What is expected – Among the entries below, only the lines starting at the one with "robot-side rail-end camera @" and ending at the one with "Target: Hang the", both included, are to be printed exactly.

Top of Data shown

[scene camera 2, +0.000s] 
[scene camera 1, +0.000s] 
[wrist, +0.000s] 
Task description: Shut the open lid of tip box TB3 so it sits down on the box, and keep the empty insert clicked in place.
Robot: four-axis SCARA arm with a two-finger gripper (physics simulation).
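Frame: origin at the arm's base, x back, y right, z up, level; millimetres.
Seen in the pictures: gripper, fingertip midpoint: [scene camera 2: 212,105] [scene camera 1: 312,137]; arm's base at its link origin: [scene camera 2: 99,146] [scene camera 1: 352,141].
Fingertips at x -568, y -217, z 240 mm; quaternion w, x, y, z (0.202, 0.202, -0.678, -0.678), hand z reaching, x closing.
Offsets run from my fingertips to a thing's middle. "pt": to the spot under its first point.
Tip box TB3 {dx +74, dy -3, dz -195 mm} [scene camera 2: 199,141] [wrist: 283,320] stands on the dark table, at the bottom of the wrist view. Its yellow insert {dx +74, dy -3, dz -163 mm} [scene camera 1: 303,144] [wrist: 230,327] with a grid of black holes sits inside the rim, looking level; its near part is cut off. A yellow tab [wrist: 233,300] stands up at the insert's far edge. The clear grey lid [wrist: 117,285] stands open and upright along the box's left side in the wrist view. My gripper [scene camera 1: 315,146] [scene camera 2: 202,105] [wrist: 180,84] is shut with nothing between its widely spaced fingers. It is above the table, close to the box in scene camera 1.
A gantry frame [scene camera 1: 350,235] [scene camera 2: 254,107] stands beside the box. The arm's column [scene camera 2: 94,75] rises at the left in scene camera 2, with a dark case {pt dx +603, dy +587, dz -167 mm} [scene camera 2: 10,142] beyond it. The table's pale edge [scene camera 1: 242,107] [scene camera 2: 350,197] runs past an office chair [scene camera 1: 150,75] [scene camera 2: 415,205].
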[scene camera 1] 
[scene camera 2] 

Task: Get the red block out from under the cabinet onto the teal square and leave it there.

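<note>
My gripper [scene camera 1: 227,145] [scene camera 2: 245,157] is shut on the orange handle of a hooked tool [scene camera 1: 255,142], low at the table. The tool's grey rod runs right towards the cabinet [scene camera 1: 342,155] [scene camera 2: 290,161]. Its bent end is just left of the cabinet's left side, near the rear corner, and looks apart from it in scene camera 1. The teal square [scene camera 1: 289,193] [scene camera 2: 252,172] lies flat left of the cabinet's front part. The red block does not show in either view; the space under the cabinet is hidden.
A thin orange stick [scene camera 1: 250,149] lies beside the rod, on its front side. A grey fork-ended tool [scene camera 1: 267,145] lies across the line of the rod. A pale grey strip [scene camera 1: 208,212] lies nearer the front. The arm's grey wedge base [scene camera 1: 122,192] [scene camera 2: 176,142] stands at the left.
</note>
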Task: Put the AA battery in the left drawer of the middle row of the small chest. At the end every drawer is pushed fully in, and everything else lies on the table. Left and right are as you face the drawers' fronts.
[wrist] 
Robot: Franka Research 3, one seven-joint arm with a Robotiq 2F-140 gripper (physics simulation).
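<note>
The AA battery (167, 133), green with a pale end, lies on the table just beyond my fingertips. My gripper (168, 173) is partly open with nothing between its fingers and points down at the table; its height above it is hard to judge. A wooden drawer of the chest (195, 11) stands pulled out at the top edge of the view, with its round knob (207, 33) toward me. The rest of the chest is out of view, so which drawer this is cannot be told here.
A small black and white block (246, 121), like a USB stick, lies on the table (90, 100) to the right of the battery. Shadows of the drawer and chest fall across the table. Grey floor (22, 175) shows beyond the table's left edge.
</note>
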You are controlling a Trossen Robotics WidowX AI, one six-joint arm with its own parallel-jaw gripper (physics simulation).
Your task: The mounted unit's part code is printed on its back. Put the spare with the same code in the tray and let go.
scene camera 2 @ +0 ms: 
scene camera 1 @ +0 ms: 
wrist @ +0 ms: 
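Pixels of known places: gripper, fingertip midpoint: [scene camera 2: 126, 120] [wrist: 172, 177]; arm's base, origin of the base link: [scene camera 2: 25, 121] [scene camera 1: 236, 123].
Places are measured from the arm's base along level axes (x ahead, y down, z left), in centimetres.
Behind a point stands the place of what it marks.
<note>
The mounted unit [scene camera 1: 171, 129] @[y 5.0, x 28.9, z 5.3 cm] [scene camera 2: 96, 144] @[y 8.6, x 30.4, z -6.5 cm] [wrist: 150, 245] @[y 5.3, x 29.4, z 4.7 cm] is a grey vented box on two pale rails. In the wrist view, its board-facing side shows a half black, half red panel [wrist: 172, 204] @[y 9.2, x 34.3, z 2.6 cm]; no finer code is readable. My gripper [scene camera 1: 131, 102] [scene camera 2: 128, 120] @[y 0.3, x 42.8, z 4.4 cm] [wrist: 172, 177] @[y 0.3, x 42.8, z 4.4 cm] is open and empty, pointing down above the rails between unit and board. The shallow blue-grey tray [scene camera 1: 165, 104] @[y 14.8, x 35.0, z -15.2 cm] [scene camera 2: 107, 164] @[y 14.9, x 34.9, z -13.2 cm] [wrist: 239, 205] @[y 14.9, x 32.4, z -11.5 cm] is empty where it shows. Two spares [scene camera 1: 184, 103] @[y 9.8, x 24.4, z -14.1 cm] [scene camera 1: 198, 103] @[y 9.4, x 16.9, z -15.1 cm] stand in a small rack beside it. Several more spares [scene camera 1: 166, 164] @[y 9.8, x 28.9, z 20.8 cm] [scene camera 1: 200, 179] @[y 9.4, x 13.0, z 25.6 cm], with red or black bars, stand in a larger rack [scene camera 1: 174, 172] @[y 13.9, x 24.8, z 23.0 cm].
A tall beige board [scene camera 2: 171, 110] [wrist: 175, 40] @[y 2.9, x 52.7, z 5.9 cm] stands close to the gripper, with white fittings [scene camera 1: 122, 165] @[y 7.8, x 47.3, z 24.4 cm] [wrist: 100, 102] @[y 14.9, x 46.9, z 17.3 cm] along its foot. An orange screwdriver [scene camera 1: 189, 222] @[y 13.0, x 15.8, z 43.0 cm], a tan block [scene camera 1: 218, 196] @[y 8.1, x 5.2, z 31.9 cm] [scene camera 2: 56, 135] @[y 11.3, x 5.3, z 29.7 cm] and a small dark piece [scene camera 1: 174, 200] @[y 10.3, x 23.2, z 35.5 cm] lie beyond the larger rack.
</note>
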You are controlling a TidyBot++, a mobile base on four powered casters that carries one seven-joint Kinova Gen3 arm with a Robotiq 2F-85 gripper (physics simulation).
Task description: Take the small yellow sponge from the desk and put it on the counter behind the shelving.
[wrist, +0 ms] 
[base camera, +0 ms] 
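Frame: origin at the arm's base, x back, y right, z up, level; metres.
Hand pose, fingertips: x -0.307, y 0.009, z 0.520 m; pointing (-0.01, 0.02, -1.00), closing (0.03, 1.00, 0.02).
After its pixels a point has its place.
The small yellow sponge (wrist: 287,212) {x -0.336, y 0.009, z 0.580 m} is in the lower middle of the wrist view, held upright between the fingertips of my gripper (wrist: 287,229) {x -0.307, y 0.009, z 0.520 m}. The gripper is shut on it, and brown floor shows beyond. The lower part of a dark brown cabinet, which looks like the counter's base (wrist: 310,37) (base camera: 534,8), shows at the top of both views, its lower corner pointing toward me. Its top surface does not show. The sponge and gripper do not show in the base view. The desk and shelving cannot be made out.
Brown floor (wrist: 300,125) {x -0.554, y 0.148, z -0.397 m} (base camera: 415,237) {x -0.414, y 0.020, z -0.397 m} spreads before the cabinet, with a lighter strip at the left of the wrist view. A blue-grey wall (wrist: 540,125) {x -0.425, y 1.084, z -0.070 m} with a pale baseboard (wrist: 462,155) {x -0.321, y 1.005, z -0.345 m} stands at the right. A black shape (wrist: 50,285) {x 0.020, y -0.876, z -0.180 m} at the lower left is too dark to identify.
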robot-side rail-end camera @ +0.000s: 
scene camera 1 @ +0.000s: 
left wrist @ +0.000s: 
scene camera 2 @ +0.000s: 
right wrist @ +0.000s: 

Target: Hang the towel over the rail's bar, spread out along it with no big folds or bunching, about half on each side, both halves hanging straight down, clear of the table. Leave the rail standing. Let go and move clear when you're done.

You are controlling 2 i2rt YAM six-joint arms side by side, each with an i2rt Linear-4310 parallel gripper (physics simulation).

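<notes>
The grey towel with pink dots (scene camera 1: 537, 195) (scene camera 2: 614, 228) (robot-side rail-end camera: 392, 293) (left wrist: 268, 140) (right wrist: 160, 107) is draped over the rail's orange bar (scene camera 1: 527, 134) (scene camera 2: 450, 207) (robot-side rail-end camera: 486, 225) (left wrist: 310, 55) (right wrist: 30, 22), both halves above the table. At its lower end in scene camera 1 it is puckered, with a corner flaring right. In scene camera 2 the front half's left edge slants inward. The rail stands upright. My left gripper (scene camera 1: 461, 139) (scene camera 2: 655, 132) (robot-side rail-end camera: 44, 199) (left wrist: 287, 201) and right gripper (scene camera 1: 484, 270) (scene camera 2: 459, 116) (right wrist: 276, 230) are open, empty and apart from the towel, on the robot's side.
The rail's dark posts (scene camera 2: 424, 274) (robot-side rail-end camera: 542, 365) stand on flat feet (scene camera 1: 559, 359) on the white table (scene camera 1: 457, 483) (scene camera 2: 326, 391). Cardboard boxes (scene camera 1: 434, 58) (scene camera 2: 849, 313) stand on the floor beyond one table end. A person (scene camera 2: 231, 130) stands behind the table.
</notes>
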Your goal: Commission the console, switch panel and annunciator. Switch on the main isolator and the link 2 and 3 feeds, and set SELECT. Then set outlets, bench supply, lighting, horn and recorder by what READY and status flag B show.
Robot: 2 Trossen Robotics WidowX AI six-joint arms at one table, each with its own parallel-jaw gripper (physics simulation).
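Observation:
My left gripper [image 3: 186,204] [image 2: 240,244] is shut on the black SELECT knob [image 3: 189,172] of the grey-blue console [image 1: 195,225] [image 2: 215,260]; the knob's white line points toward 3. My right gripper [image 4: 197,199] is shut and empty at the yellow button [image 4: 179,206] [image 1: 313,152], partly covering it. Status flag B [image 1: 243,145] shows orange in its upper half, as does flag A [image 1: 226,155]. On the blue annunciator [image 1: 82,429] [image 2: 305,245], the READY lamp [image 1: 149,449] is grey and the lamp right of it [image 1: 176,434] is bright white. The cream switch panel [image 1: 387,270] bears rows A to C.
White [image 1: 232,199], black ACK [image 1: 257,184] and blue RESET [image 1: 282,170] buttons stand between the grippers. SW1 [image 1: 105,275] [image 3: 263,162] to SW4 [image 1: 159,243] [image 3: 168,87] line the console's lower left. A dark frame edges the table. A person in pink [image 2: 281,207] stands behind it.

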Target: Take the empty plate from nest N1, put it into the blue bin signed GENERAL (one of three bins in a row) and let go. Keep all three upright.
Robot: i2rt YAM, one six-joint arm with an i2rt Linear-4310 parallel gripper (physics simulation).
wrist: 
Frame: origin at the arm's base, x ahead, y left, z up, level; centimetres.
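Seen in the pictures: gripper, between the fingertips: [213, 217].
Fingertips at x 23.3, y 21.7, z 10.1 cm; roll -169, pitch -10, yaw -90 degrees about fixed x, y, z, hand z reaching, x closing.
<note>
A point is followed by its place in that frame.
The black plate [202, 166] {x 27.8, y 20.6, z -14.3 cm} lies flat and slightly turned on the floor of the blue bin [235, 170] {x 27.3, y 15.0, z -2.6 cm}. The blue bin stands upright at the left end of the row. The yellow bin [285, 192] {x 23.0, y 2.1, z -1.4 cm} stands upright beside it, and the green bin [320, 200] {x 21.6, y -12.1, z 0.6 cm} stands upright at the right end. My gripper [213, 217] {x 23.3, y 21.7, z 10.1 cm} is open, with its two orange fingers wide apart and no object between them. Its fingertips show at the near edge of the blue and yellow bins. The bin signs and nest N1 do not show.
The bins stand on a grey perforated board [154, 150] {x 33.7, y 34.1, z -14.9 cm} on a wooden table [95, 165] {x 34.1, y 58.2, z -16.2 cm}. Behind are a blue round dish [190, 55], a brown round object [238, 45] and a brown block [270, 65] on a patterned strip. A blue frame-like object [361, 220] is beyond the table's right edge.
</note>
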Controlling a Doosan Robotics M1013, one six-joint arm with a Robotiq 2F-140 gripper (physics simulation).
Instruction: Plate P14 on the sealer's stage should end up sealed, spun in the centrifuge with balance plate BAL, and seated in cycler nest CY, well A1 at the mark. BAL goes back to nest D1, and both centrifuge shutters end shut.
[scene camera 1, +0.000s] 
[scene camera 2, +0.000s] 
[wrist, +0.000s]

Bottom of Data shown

Result for this exercise –
robot-side rail-end camera @ +0.000s: 
scene camera 1 @ +0.000s: 
left wrist @ +0.000s: 
scene camera 2 @ +0.000s: 
right wrist @ +0.000s: 

Target: Hang the towel over the rail's bar, spread out along it with no big folds or bunching, about half on each side, both halves hanging straight down, clear of the table. Leave the rail standing. Let go and move clear when you're done.

There is nothing more to add to this answer.